If you encounter NaN or infinite values in the loss during Sentence Transformer training, start by checking learning rates and optimizer settings. A high learning rate can cause gradient updates to overshoot stable minima, leading to exploding gradients and numerical instability. For example, using a learning rate above 1e-4 without a warmup schedule can destabilize training. Reduce the learning rate (e.g., to 1e-5) and enable gradient clipping (e.g., max_grad_norm=1.0
) to limit large updates. Additionally, verify that your optimizer (e.g., Adam) isn’t accumulating numerical errors in its momentum terms—this can happen with mixed-precision training if not properly configured.
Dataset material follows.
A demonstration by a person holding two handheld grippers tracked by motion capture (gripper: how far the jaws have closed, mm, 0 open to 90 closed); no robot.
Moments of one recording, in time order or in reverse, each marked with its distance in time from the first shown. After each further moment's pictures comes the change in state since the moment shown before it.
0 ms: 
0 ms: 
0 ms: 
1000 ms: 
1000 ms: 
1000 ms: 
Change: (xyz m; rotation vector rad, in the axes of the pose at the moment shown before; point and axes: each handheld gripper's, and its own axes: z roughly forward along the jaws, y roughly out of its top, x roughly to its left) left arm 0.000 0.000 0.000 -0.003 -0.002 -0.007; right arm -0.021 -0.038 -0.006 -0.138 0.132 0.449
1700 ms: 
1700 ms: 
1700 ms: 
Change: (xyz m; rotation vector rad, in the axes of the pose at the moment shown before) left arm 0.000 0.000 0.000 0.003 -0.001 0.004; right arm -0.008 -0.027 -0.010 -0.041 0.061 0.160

Next, inspect your input data and preprocessing. NaN values often arise from invalid or poorly scaled inputs. Check for empty strings, malformed text, or extreme values in tokenized inputs (e.g., due to rare tokens or incorrect tokenizer settings). For triplet or contrastive loss, ensure that positive/negative pairs are correctly formatted and that embeddings aren’t collapsing (e.g., all outputs becoming nearly identical). For example, if all sentence embeddings are near-zero, cosine similarity calculations might produce NaN. Normalize embeddings (e.g., using L2 normalization) or scale similarity scores to avoid division by zero in loss functions like Softmax or CrossEntropy.
Finally, review the model architecture and numerical operations. Debug the loss function implementation: for instance, using log
operations without clamping (e.g., log(0)
) can produce NaNs. Check for numerical precision issues in mixed-precision training—disable AMP (Automatic Mixed Precision) temporarily to isolate the problem. If using custom layers, validate that operations like attention scores or pooling aren’t producing invalid values. For example, an uninitialized projection layer might output extreme values. Test with a smaller subset of data and a simplified model (e.g., fewer layers) to identify the root cause. Tools like gradient checking or logging intermediate tensor values (e.g., embeddings, loss components) can pinpoint where NaNs first appear.